Super-Resolution for remote sensing has the potential for huge impact on planet monitoring by producing accurate and realistic high resolution imagery on a frequent basis and a global scale. Despite a lot of attention, several inconsistencies and challenges have prevented it from being deployed in practice. These include the lack of effective metrics, fragmented and relatively small-scale datasets for training, insufficient comparisons across a suite of methods, and unclear evidence for the use of super-resolution outputs for machine consumption. This work presents a new metric for super-resolution, CLIPScore, that corresponds far better with human judgments than previous metrics on an extensive study. We use CLIPScore to evaluate four standard methods on a new large-scale dataset, S2-NAIP, and three existing benchmark datasets, and find that generative adversarial networks easily outperform more traditional L2 loss-based models and are more semantically accurate than modern diffusion models. We also find that using CLIPScore as an auxiliary loss can speed up the training of GANs by 18x and lead to improved outputs, resulting in an effective model in diverse geographies across the world which we will release publicly. The dataset, pre-trained model weights, and code are available at https://github.com/allenai/satlas-super-resolution/.

Figures (8)

• Figure 1: Display of the incredible power of super-resolution for remote sensing imagery. High-resolution satellite imagery is not available for free worldwide, and a public source such as NAIP is restricted to every 2-3 years in the US. On the other hand, Sentinel-2 imagery is global, free, and has a revisit rate of 5-10 days, so with super-resolution methods, we can generate high-resolution imagery globally and frequently, especially in places that have disproportionately less public imagery.

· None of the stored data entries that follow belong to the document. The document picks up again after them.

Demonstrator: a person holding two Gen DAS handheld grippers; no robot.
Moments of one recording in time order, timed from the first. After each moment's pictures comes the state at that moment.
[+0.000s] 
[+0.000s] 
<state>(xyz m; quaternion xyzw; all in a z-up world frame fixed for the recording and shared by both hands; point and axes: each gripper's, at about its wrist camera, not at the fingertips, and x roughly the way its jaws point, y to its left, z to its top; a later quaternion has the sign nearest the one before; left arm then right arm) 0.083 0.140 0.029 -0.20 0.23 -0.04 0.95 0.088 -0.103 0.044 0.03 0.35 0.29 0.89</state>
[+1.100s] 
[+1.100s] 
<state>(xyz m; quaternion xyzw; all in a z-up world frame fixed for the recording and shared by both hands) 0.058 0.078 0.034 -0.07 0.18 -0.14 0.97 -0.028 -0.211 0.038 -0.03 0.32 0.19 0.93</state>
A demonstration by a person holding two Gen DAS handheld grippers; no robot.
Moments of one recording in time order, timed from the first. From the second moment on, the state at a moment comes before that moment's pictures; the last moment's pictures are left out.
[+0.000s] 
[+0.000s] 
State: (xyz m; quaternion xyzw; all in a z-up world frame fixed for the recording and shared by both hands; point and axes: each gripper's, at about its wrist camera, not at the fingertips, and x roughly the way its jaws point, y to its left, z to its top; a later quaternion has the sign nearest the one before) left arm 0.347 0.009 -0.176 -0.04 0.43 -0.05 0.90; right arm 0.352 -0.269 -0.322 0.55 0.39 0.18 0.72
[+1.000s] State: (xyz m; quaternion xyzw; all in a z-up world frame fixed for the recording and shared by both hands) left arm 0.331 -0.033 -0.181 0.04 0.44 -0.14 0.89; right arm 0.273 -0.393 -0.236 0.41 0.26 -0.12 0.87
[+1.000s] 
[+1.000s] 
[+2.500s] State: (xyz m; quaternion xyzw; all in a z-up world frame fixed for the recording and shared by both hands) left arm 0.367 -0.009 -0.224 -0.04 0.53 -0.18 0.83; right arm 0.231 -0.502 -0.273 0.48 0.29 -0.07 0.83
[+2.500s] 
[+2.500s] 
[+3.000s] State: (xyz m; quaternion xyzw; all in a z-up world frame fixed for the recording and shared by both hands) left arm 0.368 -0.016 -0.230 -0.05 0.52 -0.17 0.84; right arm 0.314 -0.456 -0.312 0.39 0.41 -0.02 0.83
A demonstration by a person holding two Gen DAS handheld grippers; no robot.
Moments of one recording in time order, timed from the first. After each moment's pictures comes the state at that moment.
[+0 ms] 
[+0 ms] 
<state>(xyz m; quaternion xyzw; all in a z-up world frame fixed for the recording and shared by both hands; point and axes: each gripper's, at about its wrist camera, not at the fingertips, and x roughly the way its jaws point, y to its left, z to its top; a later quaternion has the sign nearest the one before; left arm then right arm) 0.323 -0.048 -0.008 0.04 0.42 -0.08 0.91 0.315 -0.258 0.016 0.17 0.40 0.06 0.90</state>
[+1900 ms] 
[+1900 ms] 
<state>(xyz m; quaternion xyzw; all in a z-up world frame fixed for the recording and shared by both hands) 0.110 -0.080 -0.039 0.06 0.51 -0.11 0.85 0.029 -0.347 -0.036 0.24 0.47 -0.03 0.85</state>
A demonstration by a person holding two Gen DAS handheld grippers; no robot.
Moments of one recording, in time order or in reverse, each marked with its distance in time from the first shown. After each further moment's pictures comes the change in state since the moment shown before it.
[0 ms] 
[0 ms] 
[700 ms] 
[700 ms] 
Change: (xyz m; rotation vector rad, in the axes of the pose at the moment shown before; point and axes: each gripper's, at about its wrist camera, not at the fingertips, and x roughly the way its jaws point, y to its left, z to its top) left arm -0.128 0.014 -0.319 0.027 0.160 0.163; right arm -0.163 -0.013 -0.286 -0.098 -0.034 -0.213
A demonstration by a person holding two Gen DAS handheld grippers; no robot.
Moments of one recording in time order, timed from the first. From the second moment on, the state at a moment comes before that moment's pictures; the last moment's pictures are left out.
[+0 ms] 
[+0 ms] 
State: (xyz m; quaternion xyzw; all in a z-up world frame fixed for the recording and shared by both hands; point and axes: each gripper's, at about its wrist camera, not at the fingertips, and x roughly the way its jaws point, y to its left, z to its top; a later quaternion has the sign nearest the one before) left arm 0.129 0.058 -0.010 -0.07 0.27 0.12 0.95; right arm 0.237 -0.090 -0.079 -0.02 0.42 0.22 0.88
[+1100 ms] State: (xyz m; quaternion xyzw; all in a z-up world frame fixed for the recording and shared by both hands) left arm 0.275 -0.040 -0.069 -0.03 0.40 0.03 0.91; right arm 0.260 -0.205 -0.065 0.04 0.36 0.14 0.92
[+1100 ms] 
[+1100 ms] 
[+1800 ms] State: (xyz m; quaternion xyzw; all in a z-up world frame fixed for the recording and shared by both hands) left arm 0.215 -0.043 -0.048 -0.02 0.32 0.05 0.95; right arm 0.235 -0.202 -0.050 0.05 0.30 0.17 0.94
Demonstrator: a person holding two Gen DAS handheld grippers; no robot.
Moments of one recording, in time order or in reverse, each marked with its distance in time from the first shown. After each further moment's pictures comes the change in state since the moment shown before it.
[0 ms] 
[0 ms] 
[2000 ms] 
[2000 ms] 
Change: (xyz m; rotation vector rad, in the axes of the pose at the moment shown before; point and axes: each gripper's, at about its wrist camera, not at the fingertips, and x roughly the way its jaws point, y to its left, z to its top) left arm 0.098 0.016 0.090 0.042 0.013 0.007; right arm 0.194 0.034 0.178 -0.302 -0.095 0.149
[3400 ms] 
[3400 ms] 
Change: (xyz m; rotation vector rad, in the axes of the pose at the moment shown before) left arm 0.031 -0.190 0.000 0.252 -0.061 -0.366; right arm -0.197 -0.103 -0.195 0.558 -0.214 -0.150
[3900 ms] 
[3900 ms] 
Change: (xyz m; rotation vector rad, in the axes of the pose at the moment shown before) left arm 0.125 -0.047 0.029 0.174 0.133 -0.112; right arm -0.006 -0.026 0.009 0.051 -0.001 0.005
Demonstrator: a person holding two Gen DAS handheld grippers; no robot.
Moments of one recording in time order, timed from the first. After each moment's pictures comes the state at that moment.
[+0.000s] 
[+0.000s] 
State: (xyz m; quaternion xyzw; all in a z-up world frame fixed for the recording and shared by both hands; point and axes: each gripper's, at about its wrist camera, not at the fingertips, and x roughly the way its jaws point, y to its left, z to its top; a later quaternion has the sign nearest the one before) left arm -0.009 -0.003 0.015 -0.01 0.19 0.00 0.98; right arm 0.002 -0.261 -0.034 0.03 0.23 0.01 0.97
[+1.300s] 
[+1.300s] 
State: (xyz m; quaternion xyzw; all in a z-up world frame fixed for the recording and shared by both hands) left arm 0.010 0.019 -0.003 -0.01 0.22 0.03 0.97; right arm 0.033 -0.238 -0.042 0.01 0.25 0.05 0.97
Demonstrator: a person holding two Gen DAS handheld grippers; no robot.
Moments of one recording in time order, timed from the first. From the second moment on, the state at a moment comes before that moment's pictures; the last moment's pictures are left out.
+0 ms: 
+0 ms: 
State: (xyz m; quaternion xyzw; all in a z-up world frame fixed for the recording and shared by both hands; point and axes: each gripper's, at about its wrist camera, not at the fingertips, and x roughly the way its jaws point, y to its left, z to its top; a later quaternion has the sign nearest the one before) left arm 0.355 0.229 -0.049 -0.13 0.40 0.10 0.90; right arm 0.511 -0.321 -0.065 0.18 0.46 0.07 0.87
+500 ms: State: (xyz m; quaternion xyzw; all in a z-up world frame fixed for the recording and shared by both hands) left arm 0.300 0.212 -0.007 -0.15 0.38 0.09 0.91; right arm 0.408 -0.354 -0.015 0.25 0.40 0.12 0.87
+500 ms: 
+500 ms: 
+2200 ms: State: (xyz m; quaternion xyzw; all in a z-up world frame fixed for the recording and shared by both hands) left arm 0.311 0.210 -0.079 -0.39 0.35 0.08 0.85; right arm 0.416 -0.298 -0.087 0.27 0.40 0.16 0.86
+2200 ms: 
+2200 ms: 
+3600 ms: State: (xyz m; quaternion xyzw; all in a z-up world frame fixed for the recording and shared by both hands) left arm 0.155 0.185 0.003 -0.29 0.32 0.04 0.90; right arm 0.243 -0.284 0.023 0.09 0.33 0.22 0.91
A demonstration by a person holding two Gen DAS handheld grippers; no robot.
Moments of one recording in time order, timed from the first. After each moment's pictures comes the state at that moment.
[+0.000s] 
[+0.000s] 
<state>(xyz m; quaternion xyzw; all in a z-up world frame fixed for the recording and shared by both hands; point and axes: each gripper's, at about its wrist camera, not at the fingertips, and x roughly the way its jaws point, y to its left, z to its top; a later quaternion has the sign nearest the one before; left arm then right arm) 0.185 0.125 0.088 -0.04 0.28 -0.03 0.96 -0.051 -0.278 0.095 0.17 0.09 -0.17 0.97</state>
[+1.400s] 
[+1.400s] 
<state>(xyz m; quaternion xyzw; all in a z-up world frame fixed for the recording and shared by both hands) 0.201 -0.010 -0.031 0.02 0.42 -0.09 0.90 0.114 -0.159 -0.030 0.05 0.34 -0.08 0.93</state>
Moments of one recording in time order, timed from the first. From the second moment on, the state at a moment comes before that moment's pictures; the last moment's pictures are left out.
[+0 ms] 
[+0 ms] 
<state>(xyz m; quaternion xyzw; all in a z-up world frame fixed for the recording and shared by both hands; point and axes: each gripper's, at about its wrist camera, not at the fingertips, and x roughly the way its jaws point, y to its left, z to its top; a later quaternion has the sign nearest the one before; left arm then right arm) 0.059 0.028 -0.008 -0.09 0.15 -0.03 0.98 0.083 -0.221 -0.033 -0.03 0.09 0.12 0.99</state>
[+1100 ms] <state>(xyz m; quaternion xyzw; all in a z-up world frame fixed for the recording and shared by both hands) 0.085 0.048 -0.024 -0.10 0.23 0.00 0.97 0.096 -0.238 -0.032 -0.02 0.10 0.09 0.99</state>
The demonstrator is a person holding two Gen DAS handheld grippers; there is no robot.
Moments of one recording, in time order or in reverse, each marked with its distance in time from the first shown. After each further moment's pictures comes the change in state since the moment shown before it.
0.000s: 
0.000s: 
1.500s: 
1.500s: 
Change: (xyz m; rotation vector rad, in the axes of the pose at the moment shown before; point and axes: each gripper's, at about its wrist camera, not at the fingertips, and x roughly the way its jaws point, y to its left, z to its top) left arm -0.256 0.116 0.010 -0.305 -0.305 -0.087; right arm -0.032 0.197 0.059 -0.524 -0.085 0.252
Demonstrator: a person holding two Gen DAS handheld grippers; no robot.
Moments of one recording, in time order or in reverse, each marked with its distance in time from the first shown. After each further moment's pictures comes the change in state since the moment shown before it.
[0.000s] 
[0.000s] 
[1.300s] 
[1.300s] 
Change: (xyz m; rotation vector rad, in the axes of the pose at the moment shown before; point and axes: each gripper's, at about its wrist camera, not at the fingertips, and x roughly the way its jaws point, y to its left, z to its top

• Figure 2: Example of a target image (GT), an ESRGAN output at full resolution as well as downsampled 16x, and a HighResNet output, with corresponding metrics. Note that the four images are ordered from best to worst based on human preference, and PSNR and SSIM increase in an opposite trend. Our proposed CLIPScore more closely matches human judgement.
• Figure 3: The level of accuracy between human preferences and those generated by the various metrics. The x-axis is ordered from worst to best average accuracy between the two datasets. The y-axis is adjusted to a range of 40% to 90% to better show the difference in accuracy across metrics.
• Figure 4: Examples of target images (GT), one of the corresponding low-resolution images (Low-Res), and Super-Res outputs from SRCNN, HighResNet, Medium ESRGAN, and SR3 on samples from the S2-NAIP dataset. We recommend zooming in for the full effect.
• Figure 5: CLIPScore results on the S2-NAIP dataset, with three sizes of the ESRGAN model and five data splits. Performance increases with more data and larger models.